WHAT YOU ARE ASKED TO DO →
Copy each entry as written.

DATA UNDER STUDY →
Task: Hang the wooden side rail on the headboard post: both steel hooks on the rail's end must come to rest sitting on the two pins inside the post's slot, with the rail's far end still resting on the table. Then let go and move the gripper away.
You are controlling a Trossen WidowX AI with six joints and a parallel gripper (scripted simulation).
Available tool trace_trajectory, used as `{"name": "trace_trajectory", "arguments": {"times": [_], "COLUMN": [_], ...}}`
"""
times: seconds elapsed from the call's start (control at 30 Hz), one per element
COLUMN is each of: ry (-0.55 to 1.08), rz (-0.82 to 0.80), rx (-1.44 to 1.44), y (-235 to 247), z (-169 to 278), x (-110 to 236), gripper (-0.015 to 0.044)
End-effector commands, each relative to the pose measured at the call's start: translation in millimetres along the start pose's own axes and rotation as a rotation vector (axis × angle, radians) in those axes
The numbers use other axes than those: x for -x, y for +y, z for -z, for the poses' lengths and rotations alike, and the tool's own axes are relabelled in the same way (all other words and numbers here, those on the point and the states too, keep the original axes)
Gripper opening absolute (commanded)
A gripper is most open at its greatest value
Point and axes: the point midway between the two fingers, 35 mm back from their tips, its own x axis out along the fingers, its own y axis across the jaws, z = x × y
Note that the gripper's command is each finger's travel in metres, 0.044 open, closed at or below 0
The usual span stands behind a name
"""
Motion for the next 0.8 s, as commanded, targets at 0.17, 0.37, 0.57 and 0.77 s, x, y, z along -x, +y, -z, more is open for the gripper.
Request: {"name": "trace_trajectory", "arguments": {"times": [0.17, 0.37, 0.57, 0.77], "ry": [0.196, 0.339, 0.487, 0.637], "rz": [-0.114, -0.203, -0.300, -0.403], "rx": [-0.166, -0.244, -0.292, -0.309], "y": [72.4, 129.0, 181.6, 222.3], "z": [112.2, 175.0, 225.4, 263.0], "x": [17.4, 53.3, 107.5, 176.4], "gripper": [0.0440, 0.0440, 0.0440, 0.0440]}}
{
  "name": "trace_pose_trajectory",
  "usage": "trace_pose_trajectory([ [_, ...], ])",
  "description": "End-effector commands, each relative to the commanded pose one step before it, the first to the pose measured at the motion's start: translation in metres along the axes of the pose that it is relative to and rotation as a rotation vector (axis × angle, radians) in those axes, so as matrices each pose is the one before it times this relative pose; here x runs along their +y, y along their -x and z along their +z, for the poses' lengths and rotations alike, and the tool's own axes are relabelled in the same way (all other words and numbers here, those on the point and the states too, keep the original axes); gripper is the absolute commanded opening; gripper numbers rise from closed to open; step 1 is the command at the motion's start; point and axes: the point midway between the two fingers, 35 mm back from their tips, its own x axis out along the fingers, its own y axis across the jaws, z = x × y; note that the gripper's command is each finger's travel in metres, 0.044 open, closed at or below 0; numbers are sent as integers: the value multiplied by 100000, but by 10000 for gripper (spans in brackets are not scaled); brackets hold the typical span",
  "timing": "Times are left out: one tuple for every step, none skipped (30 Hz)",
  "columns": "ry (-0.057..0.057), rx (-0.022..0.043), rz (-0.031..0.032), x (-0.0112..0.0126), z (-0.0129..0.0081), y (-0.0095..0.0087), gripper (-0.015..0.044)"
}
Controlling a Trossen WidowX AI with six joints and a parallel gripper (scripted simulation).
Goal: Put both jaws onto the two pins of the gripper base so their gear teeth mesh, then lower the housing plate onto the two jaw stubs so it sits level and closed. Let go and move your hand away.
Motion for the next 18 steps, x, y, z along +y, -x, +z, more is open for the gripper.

TASK OUTPUT →
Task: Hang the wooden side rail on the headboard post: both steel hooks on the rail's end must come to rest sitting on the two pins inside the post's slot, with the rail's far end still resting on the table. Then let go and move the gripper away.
You are controlling a Trossen WidowX AI with six joints and a parallel gripper (scripted simulation).
Available tool trace_trajectory, used as `{"name": "trace_trajectory", "arguments": {"times": [_], "COLUMN": [_], ...}}`
"""
times: seconds elapsed from the call's start (control at 30 Hz), one per element
COLUMN is each of: ry (-0.55 to 1.08), rz (-0.82 to 0.80), rx (-1.44 to 1.44), y (-235 to 247), z (-169 to 278), x (-110 to 236), gripper (-0.015 to 0.044)
End-effector commands, each relative to the pose measured at the call's start: translation in millimetres along the start pose's own axes and rotation as a rotation vector (axis × angle, radians) in those axes
The numbers use other axes than those: x for -x, y for +y, z for -z, for the poses' lengths and rotations alike, and the tool's own axes are relabelled in the same way (all other words and numbers here, those on the point and the states too, keep the original axes)
Gripper opening absolute (commanded)
A gripper is most open at its greatest value
Point and axes: the point midway between the two fingers, 35 mm back from their tips, its own x axis out along the fingers, its own y axis across the jaws, z = x × y
Note that the gripper's command is each finger's travel in metres, 0.044 open, closed at or below 0
The usual span stands behind a name
"""
Motion for the next 0.8 s, as commanded, targets at 0.17, 0.37, 0.57 and 0.77 s, x, y, z along -x, +y, -z, more is open for the gripper.
Request: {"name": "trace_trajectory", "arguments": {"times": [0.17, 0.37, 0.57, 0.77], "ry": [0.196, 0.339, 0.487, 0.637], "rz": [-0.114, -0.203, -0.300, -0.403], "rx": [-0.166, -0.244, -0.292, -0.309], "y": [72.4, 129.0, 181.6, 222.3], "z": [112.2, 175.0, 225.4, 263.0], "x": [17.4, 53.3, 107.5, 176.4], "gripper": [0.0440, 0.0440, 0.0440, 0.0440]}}
{
  "name": "trace_pose_trajectory",
  "usage": "trace_pose_trajectory([ [_, ...], ])",
  "description": "End-effector commands, each relative to the commanded pose one step before it, the first to the pose measured at the motion's start: translation in metres along the axes of the pose that it is relative to and rotation as a rotation vector (axis × angle, radians) in those axes, so as matrices each pose is the one before it times this relative pose; here x runs along their +y, y along their -x and z along their +z, for the poses' lengths and rotations alike, and the tool's own axes are relabelled in the same way (all other words and numbers here, those on the point and the states too, keep the original axes); gripper is the absolute commanded opening; gripper numbers rise from closed to open; step 1 is the command at the motion's start; point and axes: the point midway between the two fingers, 35 mm back from their tips, its own x axis out along the fingers, its own y axis across the jaws, z = x × y; note that the gripper's command is each finger's travel in metres, 0.044 open, closed at or below 0; numbers are sent as integers: the value multiplied by 100000, but by 10000 for gripper (spans in brackets are not scaled); brackets hold the typical span",
  "timing": "Times are left out: one tuple for every step, none skipped (30 Hz)",
  "columns": "ry (-0.057..0.057), rx (-0.022..0.043), rz (-0.031..0.032), x (-0.0112..0.0126), z (-0.0129..0.0081), y (-0.0095..0.0087), gripper (-0.015..0.044)"
}
Controlling a Trossen WidowX AI with six joints and a parallel gripper (scripted simulation).
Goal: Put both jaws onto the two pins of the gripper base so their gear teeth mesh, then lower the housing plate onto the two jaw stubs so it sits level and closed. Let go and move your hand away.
Motion for the next 18 steps, x, y, z along +y, -x, +z, more is open for the gripper.

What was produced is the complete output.